● TASK ITEM:
Keeping every character intact, repeat the whole listing.

● DATA:
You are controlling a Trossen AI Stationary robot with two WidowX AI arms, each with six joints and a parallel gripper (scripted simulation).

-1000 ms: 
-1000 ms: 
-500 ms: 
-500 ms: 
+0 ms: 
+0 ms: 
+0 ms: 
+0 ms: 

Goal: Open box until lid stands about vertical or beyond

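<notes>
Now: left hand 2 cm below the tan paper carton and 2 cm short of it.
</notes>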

● WRITTEN REPLY:
You are controlling a Trossen AI Stationary robot with two WidowX AI arms, each with six joints and a parallel gripper (scripted simulation).

-1000 ms: 
-1000 ms: 
-500 ms: 
-500 ms: 
+0 ms: 
+0 ms: 
+0 ms: 
+0 ms: 

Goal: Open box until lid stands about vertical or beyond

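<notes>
Now: left hand 2 cm below the tan paper carton and 2 cm short of it.
</notes>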

No more work is needed for this exercise.